##### Recorded data #####

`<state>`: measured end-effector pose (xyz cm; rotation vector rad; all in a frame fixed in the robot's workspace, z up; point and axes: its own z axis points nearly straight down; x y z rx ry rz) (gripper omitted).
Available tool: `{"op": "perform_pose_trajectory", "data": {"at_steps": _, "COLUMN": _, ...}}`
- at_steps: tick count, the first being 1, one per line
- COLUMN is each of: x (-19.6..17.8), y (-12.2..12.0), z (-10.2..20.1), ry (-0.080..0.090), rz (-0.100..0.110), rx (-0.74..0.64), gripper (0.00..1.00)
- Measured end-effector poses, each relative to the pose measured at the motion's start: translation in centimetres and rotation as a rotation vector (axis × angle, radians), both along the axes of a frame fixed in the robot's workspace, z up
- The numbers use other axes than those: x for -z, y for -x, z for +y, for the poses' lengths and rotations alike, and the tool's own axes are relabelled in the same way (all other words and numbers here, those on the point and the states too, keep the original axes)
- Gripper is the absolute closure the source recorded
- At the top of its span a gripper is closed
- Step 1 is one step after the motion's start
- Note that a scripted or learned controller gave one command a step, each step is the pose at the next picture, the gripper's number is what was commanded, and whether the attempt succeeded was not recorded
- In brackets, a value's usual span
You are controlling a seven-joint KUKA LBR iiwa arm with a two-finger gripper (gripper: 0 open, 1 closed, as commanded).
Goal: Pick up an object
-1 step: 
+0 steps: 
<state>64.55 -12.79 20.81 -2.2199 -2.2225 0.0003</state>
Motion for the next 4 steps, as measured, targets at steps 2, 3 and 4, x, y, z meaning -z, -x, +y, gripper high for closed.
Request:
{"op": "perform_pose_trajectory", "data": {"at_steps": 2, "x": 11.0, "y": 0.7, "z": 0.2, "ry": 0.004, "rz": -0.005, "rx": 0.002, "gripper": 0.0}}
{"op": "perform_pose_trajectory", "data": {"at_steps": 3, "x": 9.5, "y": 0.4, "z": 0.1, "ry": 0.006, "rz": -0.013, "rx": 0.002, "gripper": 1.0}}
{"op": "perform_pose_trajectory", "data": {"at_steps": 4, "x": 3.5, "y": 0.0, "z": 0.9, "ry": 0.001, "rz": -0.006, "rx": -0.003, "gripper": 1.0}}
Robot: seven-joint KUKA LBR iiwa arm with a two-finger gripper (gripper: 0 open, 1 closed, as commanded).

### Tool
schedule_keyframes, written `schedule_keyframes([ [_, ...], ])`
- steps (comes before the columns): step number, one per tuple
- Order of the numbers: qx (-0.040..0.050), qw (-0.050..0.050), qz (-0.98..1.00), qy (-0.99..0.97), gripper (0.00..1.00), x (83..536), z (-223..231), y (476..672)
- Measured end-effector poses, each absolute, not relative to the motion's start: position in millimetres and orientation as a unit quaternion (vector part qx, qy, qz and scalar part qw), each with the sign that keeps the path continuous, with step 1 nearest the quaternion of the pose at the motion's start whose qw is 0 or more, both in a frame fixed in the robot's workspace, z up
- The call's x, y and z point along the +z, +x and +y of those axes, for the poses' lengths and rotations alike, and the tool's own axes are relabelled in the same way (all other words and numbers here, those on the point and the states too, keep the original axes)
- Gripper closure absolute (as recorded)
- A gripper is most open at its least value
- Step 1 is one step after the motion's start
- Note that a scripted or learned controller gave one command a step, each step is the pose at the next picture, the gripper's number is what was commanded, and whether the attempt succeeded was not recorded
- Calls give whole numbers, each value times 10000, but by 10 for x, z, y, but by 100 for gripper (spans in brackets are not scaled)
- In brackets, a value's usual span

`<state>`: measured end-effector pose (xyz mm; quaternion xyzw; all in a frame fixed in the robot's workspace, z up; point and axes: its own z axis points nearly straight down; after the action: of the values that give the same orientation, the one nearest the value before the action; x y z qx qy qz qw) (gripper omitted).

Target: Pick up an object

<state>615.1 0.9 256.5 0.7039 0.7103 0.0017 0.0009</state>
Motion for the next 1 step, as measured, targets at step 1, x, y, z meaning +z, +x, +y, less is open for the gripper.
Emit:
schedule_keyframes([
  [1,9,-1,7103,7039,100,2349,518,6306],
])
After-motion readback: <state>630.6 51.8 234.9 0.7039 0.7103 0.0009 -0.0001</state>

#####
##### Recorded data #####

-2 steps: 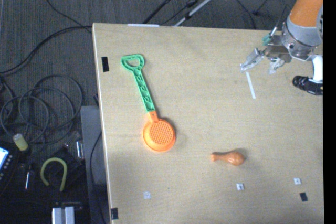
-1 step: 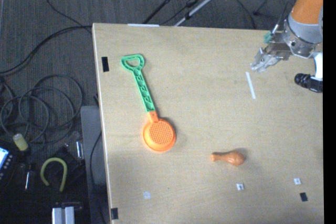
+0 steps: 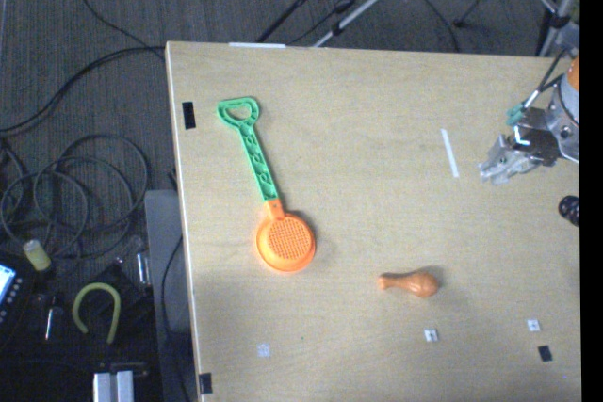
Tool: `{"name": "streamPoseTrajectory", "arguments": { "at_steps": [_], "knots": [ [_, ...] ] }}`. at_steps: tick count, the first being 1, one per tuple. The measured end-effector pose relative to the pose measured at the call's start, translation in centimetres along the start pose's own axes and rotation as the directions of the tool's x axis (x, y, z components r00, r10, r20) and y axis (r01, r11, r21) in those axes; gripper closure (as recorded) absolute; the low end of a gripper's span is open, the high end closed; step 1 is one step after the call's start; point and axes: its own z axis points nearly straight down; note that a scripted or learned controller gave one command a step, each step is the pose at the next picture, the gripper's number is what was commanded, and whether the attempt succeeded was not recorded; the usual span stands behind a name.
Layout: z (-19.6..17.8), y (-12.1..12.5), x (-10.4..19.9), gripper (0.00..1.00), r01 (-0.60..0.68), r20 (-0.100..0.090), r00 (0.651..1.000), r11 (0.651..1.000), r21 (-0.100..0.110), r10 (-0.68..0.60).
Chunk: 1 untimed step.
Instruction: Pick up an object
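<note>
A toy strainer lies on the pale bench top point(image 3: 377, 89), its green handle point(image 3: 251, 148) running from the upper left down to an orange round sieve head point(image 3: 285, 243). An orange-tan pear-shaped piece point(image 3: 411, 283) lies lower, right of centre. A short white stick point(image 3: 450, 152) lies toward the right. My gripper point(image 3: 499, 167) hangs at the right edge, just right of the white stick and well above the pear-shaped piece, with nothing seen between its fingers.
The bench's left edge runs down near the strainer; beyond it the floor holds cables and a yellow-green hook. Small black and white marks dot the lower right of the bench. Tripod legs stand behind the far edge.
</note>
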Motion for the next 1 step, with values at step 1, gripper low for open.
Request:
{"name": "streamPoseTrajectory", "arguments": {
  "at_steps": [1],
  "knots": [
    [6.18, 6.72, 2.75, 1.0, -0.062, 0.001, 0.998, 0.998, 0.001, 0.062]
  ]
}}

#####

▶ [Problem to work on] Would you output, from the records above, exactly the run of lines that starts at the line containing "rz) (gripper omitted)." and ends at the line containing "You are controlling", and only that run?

▶ [Written answer]
`<state>`: measured end-effector pose (xyz cm; rotation vector rad; all in a frame fixed in the robot's workspace, z up; point and axes: its own z axis points nearly straight down; x y z rx ry rz) (gripper omitted).
Available tool: `{"op": "perform_pose_trajectory", "data": {"at_steps": _, "COLUMN": _, ...}}`
- at_steps: tick count, the first being 1, one per line
- COLUMN is each of: x (-19.6..17.8), y (-12.2..12.0), z (-10.2..20.1), ry (-0.080..0.090), rz (-0.100..0.110), rx (-0.74..0.64), gripper (0.00..1.00)
- Measured end-effector poses, each relative to the pose measured at the motion's start: translation in centimetres and rotation as a rotation vector (axis × angle, radians), both along the axes of a frame fixed in the robot's workspace, z up
- The numbers use other axes than those: x for -z, y for -x, z for +y, for the poses' lengths and rotations alike, and the tool's own axes are relabelled in the same way (all other words and numbers here, those on the point and the states too, keep the original axes)
- Gripper is the absolute closure the source recorded
- At the top of its span a gripper is closed
- Step 1 is one step after the motion's start
- Note that a scripted or learned controller gave one command a step, each step is the pose at the next picture, the gripper's number is what was commanded, and whether the attempt succeeded was not recorded
- In brackets, a value's usual span
You are controlling a seven-joint KUKA LBR iiwa arm with a two-finger gripper (gripper: 0 open, 1 closed, as commanded).

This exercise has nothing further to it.